“lihat
umurmu sekarang sudah berapa. Kamu bukan remaja lagi, bahkan bukan anak kecil
lagi, jadi berpikirlah layaknya orang dewasa seperti umurmu kini. Masa remajamu
sudah berakhir meskipun masa itu tak pernah kamu nikmati. Aku tahu kamu sangat
menyesal tak pernah menikmati masa remajamu di luar duniamu yang hanya kau
habiskan dengan wanita yang kamu cintai, dulu. Tapi semua sudah terlambat untuk
di ulang kembali masa remajamu selepas dengannya. Sejujurnya aku pun muak
melihatmu seperti ini, terpuruk, seolah-olah meratapi nasib yang tak lagi bisa
kau ubah. Kamu memang pecundang jika hanya berpikir seperti itu, kamu memang
pengecut jika hanya berdiam diri saja, seolah-olah paling terpuruk dalam
merasakan luka. Tunjukkan kamu bukan pecundang, tunjukkan kamu bukan pengecut,
tunjukkan sikap kedewasaanmu dan tunjukkan pada dunia bahwa kamu bisa melawan
semua itu. karena aku tahu sebenarnya kamu bukan seorang pengecut, apalagi
pecundang”
Untuk
kesekian kalinya aku maki-maki wajah yang ada di depanku. Entah kenapa dan
sejak kapan aku mulai muak dan benci melihat wajah itu. tapi seberapapun aku
memakinya, bahkan tak jarang aku sampai melayangkan tinjuku tepat di wajah itu
seperti seminggu yang lalu, wajah itu tetap diam.
“sebenarnya
apa maumu? Apa kamu akan diam saja meratapi dan meratapi nasib? Jawab?” tanyaku
yang sebenarnya aku sudah hafal betul dengan reaksi diamnya ketika aku tanya,
bahkan sudah seribu kali pertanyaan yang sama aku layangkan. Aku lelah.
Aku
balikkan badan dan berjalan lunglai, mengantarkan lelahku menuju peraduan. Tak
sampai 3 langkah aku terhenti oleh suara yang mengejutkanku dan dengan jelas
terdengar di telingaku. Pandanganku mengarah ke kanan dan ke kiri mencari asal
suara yang ku dengar tadi hingga aku temukan seraut wajah di tempat yang sama
seperti aku memaki wajah tadi, namun wajah yang aku lihat kini jauh berbeda
dengan yang tadi. dengan wajah berapi-api dia mulai bersuara kembali.
“LIHAT
SAJA DIRIMU!!! Apa yang kamu lakukan selama ini? kamu hanya bisa memaki dan
memaki sesuka hatimu tanpa bisa melihat dirimu sendiri. LIHAT DIRIMU!!!!. Entah
sudah berapa lama kau tak pernah keluar kamar hingga lemak kini telah
menyelimuti seluruh tubuh. Coba ingat kapan terakhir kali kamu keluar kamar?
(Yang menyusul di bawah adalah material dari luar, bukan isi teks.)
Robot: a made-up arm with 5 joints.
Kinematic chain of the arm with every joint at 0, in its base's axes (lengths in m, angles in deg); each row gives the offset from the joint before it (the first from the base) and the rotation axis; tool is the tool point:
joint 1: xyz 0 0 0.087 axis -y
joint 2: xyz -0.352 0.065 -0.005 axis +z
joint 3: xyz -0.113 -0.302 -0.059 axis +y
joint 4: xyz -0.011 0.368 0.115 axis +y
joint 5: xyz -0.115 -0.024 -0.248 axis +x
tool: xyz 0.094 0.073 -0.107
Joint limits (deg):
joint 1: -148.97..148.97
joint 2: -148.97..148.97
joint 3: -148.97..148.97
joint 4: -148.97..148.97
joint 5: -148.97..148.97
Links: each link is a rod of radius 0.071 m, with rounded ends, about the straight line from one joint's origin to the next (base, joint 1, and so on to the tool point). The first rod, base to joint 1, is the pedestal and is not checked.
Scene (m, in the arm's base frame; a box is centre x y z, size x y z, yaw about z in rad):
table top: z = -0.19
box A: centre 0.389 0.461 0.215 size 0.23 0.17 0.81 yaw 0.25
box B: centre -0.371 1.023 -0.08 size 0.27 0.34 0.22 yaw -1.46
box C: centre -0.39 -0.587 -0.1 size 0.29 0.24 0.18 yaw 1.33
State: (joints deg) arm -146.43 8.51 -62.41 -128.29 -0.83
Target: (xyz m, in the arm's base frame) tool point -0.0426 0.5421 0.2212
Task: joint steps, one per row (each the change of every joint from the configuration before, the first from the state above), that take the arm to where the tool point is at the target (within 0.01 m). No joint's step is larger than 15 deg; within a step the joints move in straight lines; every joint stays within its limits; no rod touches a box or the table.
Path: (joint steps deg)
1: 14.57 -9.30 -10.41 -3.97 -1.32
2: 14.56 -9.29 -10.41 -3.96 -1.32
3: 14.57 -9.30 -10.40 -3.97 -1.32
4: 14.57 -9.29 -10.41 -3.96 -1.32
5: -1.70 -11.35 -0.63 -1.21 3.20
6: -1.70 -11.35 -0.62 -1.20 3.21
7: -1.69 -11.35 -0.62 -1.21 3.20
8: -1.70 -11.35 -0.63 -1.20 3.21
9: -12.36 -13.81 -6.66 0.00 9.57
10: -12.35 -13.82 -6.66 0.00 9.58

Hampir satu tahun yang lalu kan? Aku juga tak habis pikir denganmu, kenapa kamu
bisa selemah itu, sebodoh itu, sedangkan aku selalu bercermin pada dirimu, lalu
siapa sekarang yang pecundang? Siapa yang pengecut? Coba jawab?”
Seketika
aliran darah mulai terasa deras mengalir ke kepalaku, tanganku mengepal hebat.
“shut up your fucking mouth” tanpa sadar kepalan tangan tadi melayang
menghantam tepat ke wajah itu hingga ku dengar dengan jelas suara “PYARRR!!!!”.
Sebuah cermin di depanku pecah berserakan di sekitarku. Nafasku terengah-engah
kelelahan. Kedua tangan ku letakkan menempel ke dinding, kepalaku tertunduk
lesu, seakan tak percaya dengan apa yang telah terjadi. Sekian lama wajah yang
hanya diam saja seberapapun aku memakinya, akhirnya angkat bicara juga. Sulit
ku percaya.
Kepalaku
perlahan terasa berat. Semua benda yang ku lihat mulai bergerak dan berputar,
begitupun dengan lantai yang ku injak seakan tak pernah rata. Aku masih tak
habis pikir, siapa gerangan yang berbicara tadi? apa hanya perasaanku saja?
Tapi terlalu nyata terdengar di telingaku.